3. Hardcoded Detection Patterns:

   • The detection patterns in 02_mcp_security_proxy.ipynb are hardcoded in the notebook. This makes it difficult to update or extend the patterns without modifying the notebook itself.
   • Action: Externalize the detection patterns into a configuration file (e.g., mcp-security.yaml) and load them dynamically in the notebook. This will also make it easier to manage and update the patterns in the future.

4. Lack of Cryptographic Validation in MCP Security Proxy:

   • The 02_mcp_security_proxy.ipynb notebook does not include any cryptographic validation for the integrity or authenticity of the MCP tool definitions. This could allow an attacker to tamper with the tool definitions.
   • Action: Implement cryptographic signing and verification for MCP tool definitions using a library like cryptography. Ensure that only signed and verified tool definitions are accepted.

---

🟡 WARNING

1. Backward Compatibility Concerns:

   • The notebooks introduce new functionality and examples, but they rely on existing APIs (e.g., GovernancePolicy, LangChainKernel, pre_execute, etc.). If these APIs are modified in the future, the notebooks may break.
   • Action: Add tests to ensure that the APIs used in the notebooks remain backward-compatible. Consider adding integration tests that run the notebooks as part of the CI/CD pipeline.

2. Thread Safety in Multi-Agent Governance:

   • The 03_multi_agent_governance.ipynb notebook simulates multiple agents but does not address potential thread safety issues in concurrent execution. For example, the AgentMetrics class is not thread-safe.
   • Action: If the toolkit is intended to support concurrent execution, ensure that shared state (e.g., AgentMetrics) is thread-safe. Use thread-safe data structures or synchronization mechanisms like threading.Lock.

---

💡 SUGGESTIONS

1. Add Type Annotations:

   • While the code in the notebooks is functional, it lacks type annotations in many places. Adding type annotations will improve code readability and help catch type-related issues during development.
   • Example:

     def scan_tool_definition(tool_name: str, description: str) -> dict:

2. Improve Documentation:

   • The notebooks provide a good overview of the toolkit's capabilities, but they could benefit from additional context and explanations. For example:
     • Explain the purpose of each step in more detail.
     • Provide links to relevant sections of the toolkit's documentation.
     • Include a glossary for terms like MCP, SLO, and circuit breaker.

3. Add Unit Tests for Notebook Code:

   • While the notebooks are designed for interactive use, the code within them should be tested to ensure correctness. Extract reusable functions into separate modules and write unit tests for them.

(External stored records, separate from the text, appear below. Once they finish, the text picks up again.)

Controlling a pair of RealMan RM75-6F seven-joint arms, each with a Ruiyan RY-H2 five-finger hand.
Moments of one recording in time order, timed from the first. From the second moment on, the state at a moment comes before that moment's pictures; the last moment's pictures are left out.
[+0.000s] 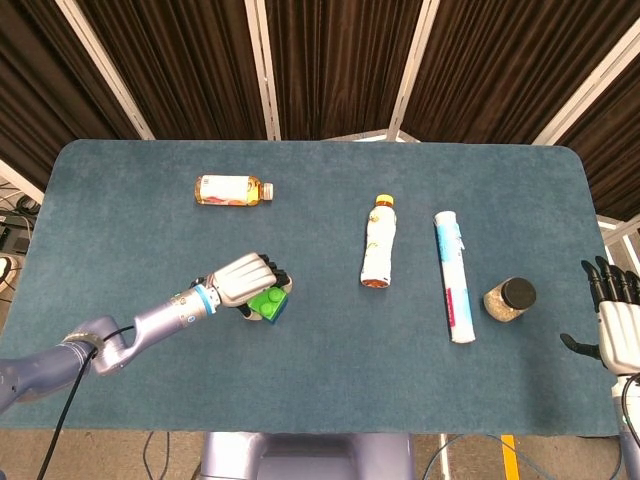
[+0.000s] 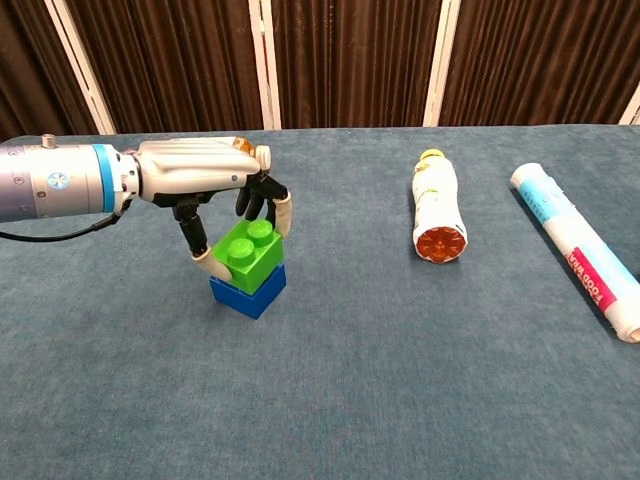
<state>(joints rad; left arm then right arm) -1.00 -1.55 0.05 -1.07 1.77 0.91 -0.38 0.15 -1.04 0.14 -1.66 -1.27 1.37 -0.15</state>
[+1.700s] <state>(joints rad) -0.52 -1.25 -0.01 -1.51 1.36 1.39 0.00 0.15 -1.04 0.12 -1.66 -1.39 1.41 -0.12</state>
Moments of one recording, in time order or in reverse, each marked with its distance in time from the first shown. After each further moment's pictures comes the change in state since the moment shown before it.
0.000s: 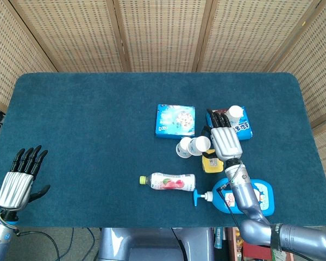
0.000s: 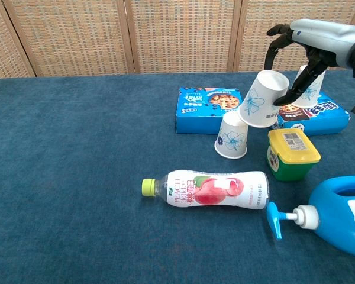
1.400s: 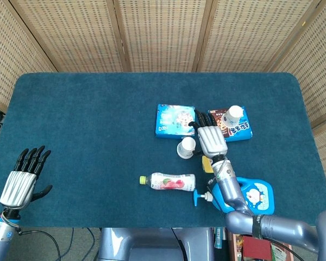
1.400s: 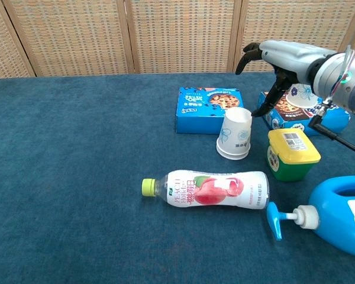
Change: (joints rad) left arm -0.014 -0.005 0.004 0.013 -0.009 -0.028 -0.014; right arm 0.098 -0.123 -0.015 0.168 0.041 -0.038 -0.019
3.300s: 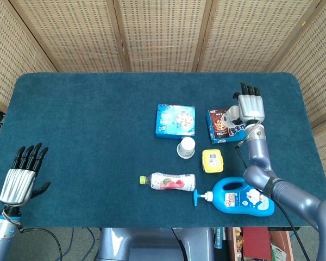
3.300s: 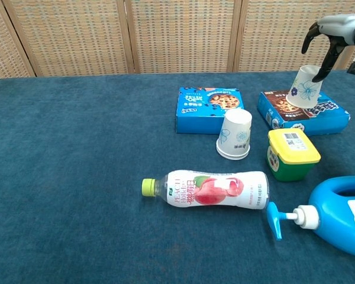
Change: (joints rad) left arm -0.002 -0.023 -0.025 -0.001 -0.045 -0.005 0.083; right arm 0.135 0.064 0.027 0.536 0.281 -0.326 -0.003
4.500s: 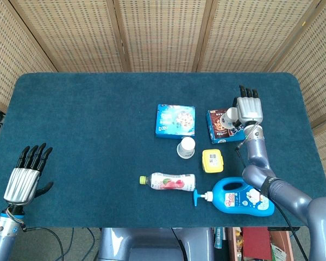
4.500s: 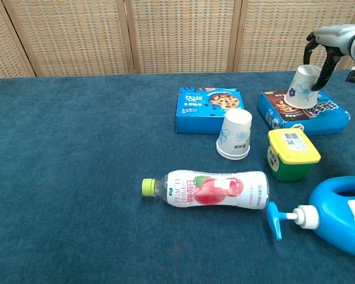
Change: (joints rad) left arm -0.016 -0.009 0.003 0.002 -0.003 -0.024 0.005; right arm 0.008 -0.055 -0.021 0.102 -0.031 -0.044 0.025
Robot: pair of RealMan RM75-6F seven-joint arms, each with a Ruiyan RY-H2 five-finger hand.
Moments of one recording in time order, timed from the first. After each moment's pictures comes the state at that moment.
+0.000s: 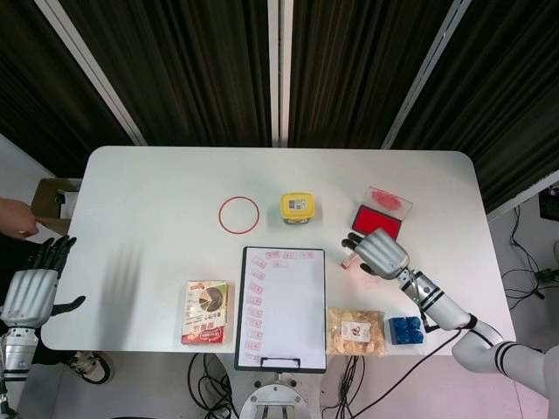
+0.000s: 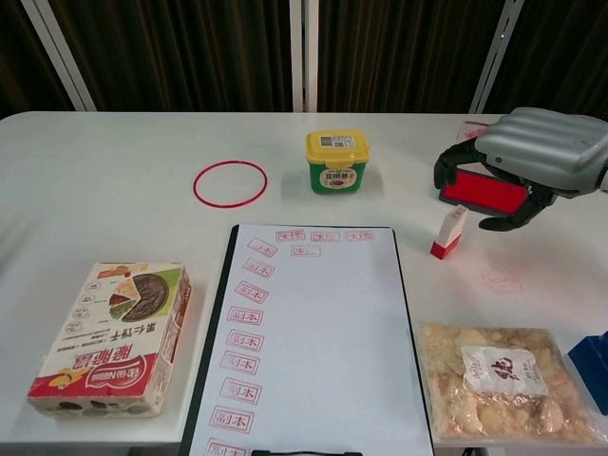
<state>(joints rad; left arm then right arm) -0.11 -1.19 -0.03 -1.51 1.46 1.42 0.06 0.64 -1.52 0.02 -1.10 -1.74 1.08 0.02</state>
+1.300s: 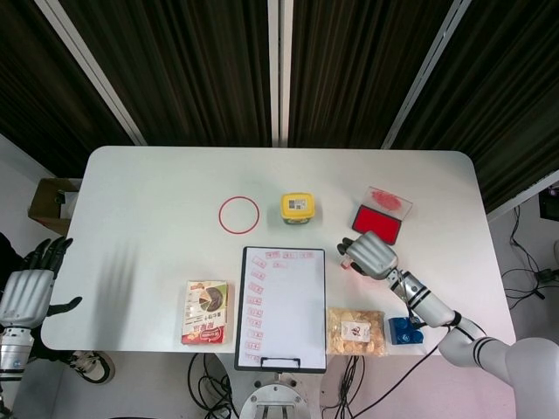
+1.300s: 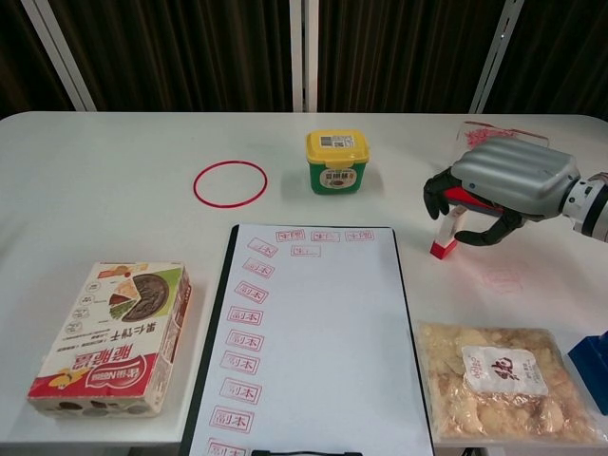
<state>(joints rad) -0.11 -1.19 -0.03 -1.47 1.45 1.41 0.02 0.67 -1.67 -0.05 -0.88 -1.71 1.10 0.10</state>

4. Use Logging Instead of Print Statements:

   • The notebooks use print statements for output, which is fine for interactive use but not ideal for production code. Consider using the logging module for better control over log levels and formatting.

5. Add Security Best Practices Section:

   • Since this toolkit is security-focused, consider adding a section in the notebooks that highlights best practices for using the toolkit securely. For example:
     • How to define secure governance policies.
     • How to handle sensitive data in agent interactions.

6. Notebook Execution Validation:

   • Add a CI/CD step to validate that the notebooks execute without errors. This will ensure that the examples remain functional as the toolkit evolves.

---

Final Recommendation

• Address the 🔴 CRITICAL issues immediately, as they pose security risks.
• Resolve the 🟡 WARNING issues to ensure backward compatibility and thread safety.
• Consider implementing the 💡 SUGGESTIONS to improve code quality, usability, and maintainability.

Once these issues are resolved, the notebooks will provide a robust and secure demonstration of the Agent Governance Toolkit's capabilities.